I eventually had an MRI and it was determined that I require a posterior cervical foraminotomy, which I am having this week. If you have to have your spinal column opened-up, well, this is about the best possible procedure to have. Hells-bells, I was thinking of ordering the Time-Life Illustrated Series on Do-It-Yourself Neurological Surgery and doing it myself it’s such a cake-walk of an operation. It’s an outpatient procedure for goodness sake, in by 7 a.m., out by noon.

Seriously, I consider myself lucky in this regard. I had cancer in 2011 and was fortunate to “experience” the absolute best cancer to get (if that be your “fate”), thyroid cancer (a high percentage of complete recovery). I had other issues as well, a humongous thyroglossal duct cyst but it all turned out just ducky. Thank you, good doctors.

So the Gods smile upon Christopher Robin with a mere posterior cervical foraminotomy and I will hopefully experience—again—a complete recovery. But I had to spend over three hours last week at the hospital going through pre-op intake. I saw five distinct individuals who poked, prodded and X-rayed not only me, but my insurance. I have such good supplemental insurance that days earlier when leaving my surgeon’s office, they not only opened the door for me as I left but I halfway expected a kiss on the cheek.

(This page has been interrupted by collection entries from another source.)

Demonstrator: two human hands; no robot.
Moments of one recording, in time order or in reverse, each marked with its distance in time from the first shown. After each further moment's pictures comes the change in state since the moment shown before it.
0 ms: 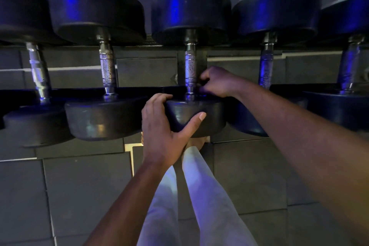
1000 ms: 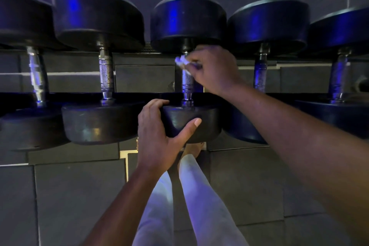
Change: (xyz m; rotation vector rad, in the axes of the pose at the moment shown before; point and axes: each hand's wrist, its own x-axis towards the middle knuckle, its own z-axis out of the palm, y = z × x) left_hand -0.002 0.002 -0.004 -0.031 -0.021 -0.016; right_hand -0.007 -0.027 -0.019 -0.268 0.715 -0.377
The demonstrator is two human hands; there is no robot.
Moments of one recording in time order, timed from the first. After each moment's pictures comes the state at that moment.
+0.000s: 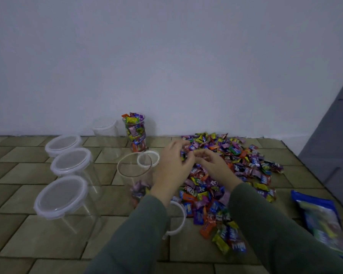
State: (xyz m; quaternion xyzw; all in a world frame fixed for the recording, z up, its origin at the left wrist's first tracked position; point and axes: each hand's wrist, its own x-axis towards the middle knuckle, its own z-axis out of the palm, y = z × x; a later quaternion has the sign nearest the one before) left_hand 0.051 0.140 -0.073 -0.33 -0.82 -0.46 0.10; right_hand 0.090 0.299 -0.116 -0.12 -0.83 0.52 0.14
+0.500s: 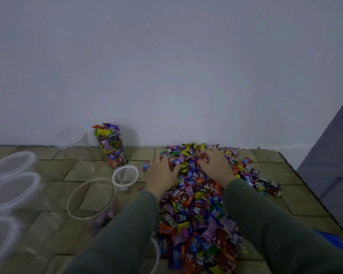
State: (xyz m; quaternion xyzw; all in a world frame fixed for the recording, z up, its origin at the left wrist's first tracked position) left_hand -0.040 0.231 -0.136 -0.25 -0.94 -0.24 -0.02; right_hand 0.036 0.410 -0.129 -0.18 -0.93 0.28 0.15
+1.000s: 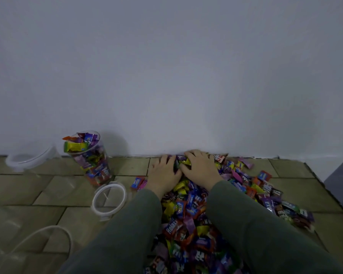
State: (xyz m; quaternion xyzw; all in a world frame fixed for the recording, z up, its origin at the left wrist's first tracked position) left_hand -0.130 0.300 -0.175 -0.31 -0.94 -0.14 -0.04; right_hand -0.071 0.435 -0.169 -0.14 -0.98 0.13 0.07
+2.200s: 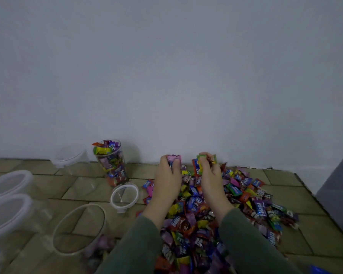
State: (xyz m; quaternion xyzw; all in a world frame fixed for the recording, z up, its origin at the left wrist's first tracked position) left_hand -0.038 0.267 -0.089 -0.18 -0.82 -0.55 0.03; right_hand 0.017 0.365 -0.090 -0.18 -0.62 0.71 0.29
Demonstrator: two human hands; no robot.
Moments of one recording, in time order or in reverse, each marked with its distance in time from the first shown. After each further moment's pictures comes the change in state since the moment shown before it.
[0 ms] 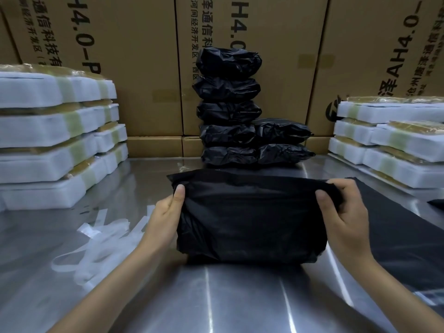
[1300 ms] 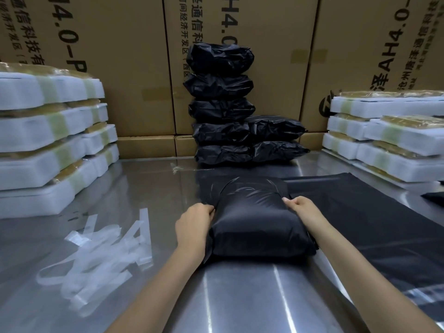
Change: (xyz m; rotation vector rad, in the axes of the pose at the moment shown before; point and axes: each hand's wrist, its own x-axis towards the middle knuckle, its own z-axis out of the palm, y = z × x) left_hand 0.017 -0.020 0.066 0.948 -0.107 -0.033; right_hand 0.029 0.066 0.045 -0.221 -0.430 0.836
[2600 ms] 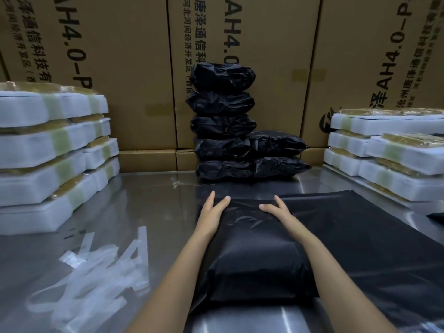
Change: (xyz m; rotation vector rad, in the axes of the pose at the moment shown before) left_hand 0.061 0.019 0.017 -1.069 -0.271 -0.195; right_hand 0.033 -0.012 0.024 0.344 -0.258 0.001
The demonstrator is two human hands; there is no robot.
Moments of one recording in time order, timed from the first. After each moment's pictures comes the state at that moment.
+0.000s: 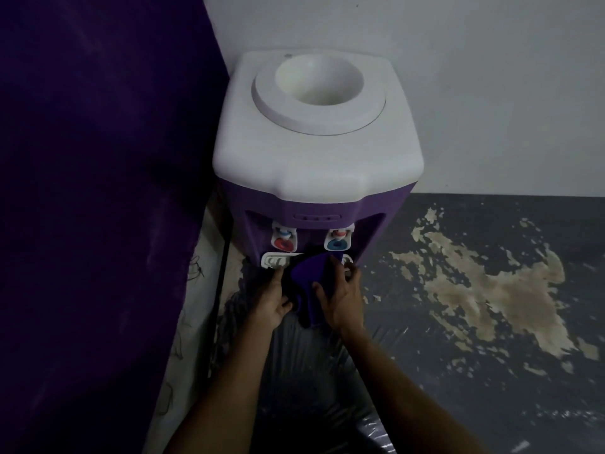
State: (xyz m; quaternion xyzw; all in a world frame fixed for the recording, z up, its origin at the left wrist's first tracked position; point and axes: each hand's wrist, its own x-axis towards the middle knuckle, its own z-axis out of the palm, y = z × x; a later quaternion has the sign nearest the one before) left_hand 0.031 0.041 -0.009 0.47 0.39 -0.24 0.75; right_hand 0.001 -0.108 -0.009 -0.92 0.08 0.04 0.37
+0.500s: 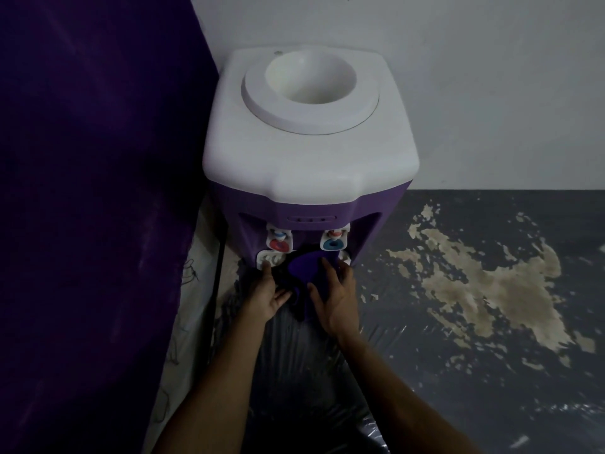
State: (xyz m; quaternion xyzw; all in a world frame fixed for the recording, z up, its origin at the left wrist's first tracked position) left_hand 0.049 0.048 -0.012 0.46 0.41 -0.23 0.76; right_hand -0.004 -0.104 -0.011 -0.93 0.05 0.00 0.36
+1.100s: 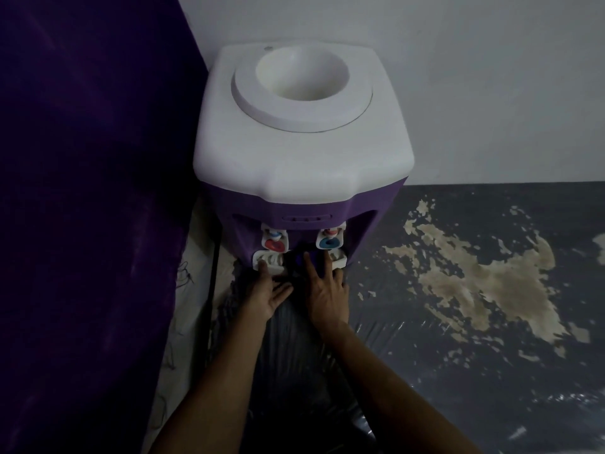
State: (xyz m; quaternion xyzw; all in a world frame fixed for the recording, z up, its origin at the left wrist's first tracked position) left_hand 0.050 0.046 -0.015 0.44 0.39 -0.22 0.78; right_hand 0.009 -0.085 -0.007 -0.98 0.03 0.09 0.15
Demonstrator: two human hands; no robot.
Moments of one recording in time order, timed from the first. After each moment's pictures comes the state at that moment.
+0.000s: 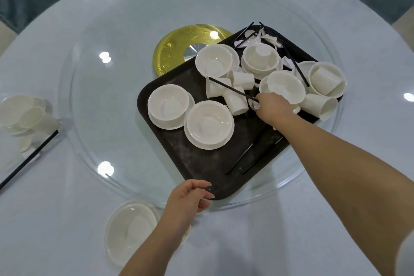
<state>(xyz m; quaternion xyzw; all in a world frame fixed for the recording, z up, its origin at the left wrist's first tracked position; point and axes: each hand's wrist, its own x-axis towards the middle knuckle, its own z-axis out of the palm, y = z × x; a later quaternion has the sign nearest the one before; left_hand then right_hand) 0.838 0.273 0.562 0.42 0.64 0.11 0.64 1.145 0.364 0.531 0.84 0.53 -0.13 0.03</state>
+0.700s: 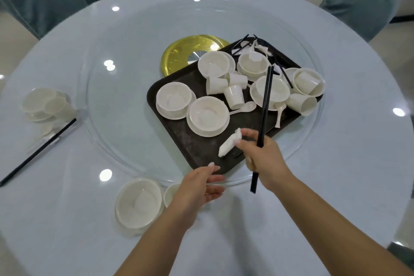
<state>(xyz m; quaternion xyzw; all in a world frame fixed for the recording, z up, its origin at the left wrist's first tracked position) 0.842 0.231 0.596 0.33 0.56 0.14 0.75 1.015 0.206 0.600 0.64 0.18 -0.50 -0.55</state>
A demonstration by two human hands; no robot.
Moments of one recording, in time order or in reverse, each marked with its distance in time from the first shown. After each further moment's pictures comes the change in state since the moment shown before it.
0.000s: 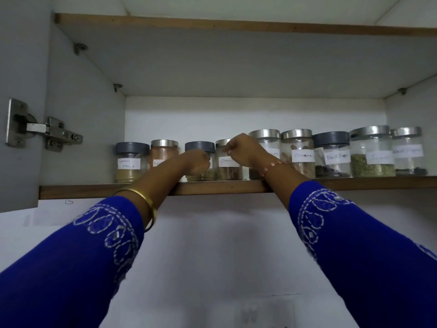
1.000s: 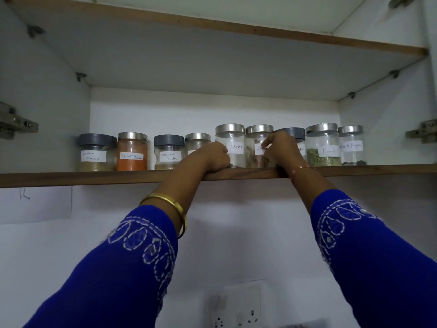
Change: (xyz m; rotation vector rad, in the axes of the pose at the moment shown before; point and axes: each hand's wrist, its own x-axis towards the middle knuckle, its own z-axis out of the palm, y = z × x) left_hand -0.032 0.093 0.027 -0.097 0.002 0.225; right_hand -0.067 0.091 -0.067 -0.117 0.312 0.334
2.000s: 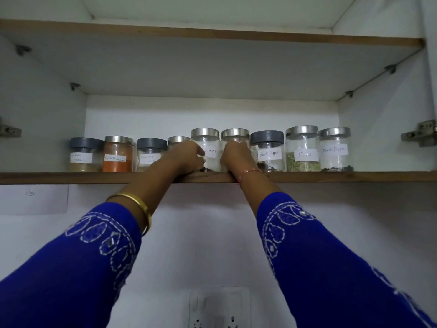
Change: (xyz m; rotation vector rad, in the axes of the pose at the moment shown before) left_hand 0.020 0.032 0.018 0.128 0.181 -0.100; right_hand 0.005 -0.004 0.010 0.027 -0.239 -0.059
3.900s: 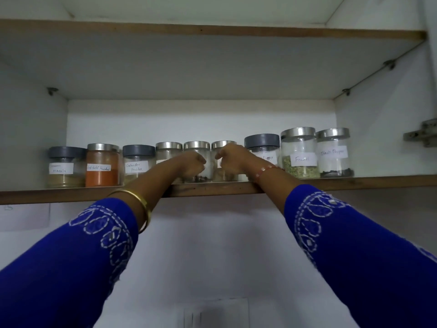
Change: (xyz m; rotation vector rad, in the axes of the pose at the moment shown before) left_hand 0.040 0.014 0.019 -0.023 -0.209 -0.060; right_hand 0.032 0.030 -0.018 -0.194 -0.220 -0.317
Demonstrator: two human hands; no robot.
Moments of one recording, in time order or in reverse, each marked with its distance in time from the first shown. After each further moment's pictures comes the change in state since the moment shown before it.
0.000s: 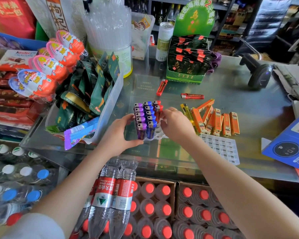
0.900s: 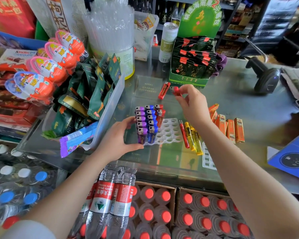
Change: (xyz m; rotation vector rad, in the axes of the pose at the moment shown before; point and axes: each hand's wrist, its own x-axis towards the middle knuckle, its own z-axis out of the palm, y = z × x) left_hand 0.005 -0.001 -0.001 -0.030 0.008 0.012; right_hand 0.043 0.029 -0.036 0.321 0.294 0.022
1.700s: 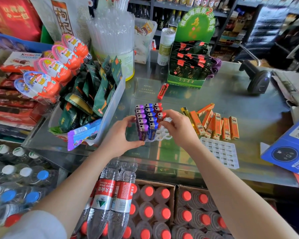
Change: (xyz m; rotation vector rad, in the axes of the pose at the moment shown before) left_hand -0.003 -0.002 0.002 0.008 0.004 -0.074; right_hand -0.065 -0.012 0.019 0.122 -0.199 -0.153
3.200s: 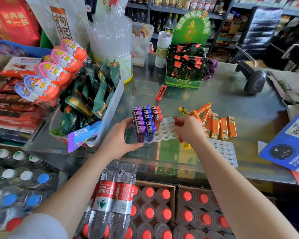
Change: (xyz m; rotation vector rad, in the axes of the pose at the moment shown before) left_hand -0.003 -0.001 -0.002 0.022 -0.001 0.039; right_hand 0.006 0.024 -0.013 -0.274 -0.030 0.571
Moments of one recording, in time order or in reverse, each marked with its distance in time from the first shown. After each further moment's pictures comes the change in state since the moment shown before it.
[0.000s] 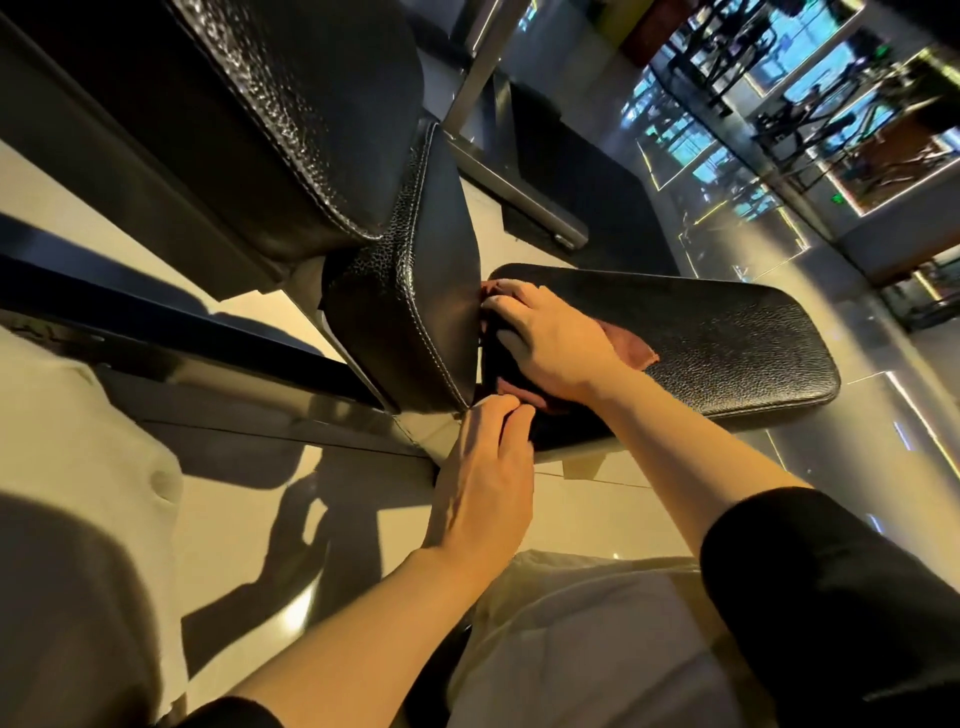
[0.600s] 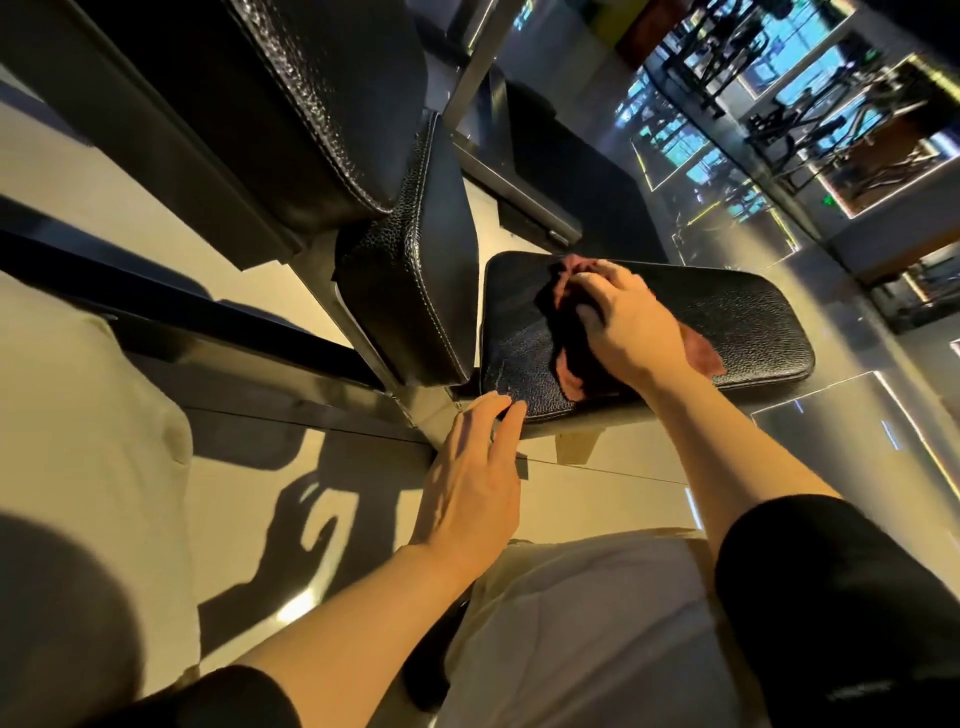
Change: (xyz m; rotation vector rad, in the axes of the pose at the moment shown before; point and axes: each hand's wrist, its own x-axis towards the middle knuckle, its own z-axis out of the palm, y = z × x) left_hand -0.029 -0.008 -0.014 0.077 -0.156 0.038; right_hand -0.048 0.031 -0.023 0.015 0.183 0.296
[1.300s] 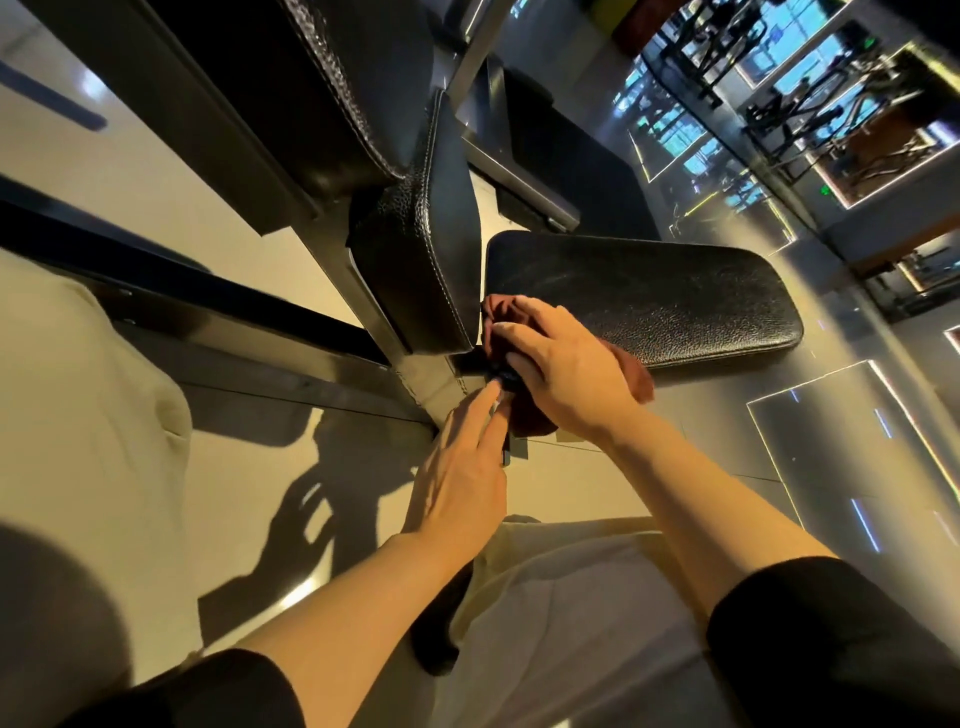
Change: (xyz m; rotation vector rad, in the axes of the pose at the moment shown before) left_hand -0.024 0.000 -0.017 -0.014 -0.140 -0.105; right_hand -0.062 -0.058 0.023 -0.015 -0.053 -0.285
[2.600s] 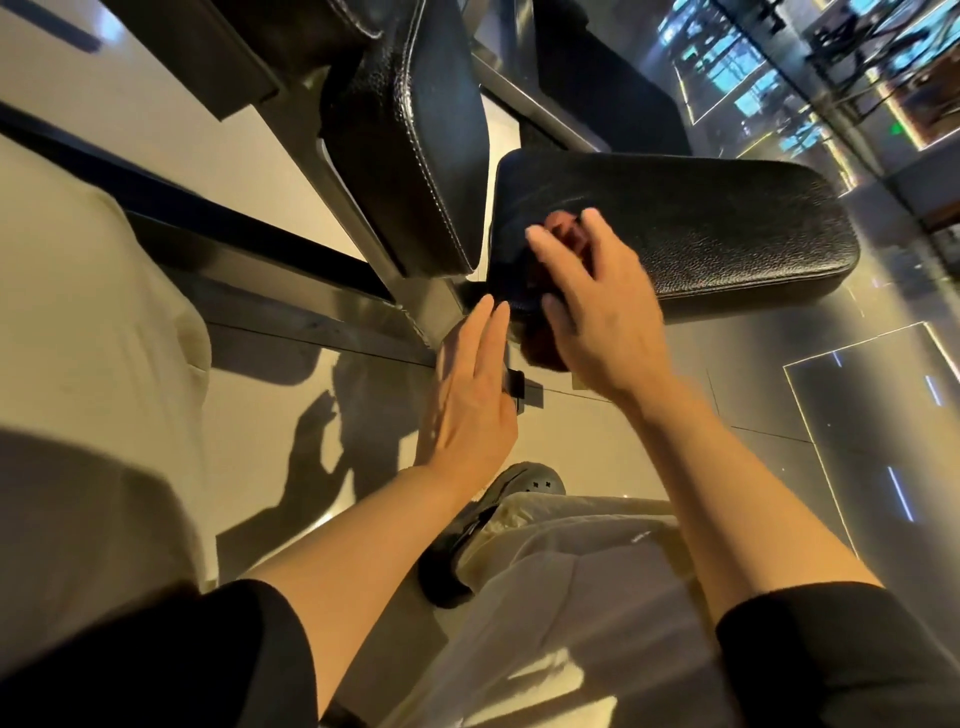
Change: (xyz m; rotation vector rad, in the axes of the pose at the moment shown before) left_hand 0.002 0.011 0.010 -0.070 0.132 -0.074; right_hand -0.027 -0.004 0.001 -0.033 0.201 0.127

I can’t say that pre-op waiting rooms are the happiest of places. Avoid them if you can. But Evelyn is my type of human being. I chatted her up as she went about her business. I asked how long she’d worked at the hospital. Nearly 40 years in various capacities. I asked her age, when she planned on retiring. We talked of children, of life and of sorrow.

As I leave I reach out and touch her forearm and say, “Consider voting for Bernie Sanders. He’s for sure a white boy but he’s been in the corner of equality and justice since the ’60s.” She says she will.

We hug. She smiles at me. Life goes on.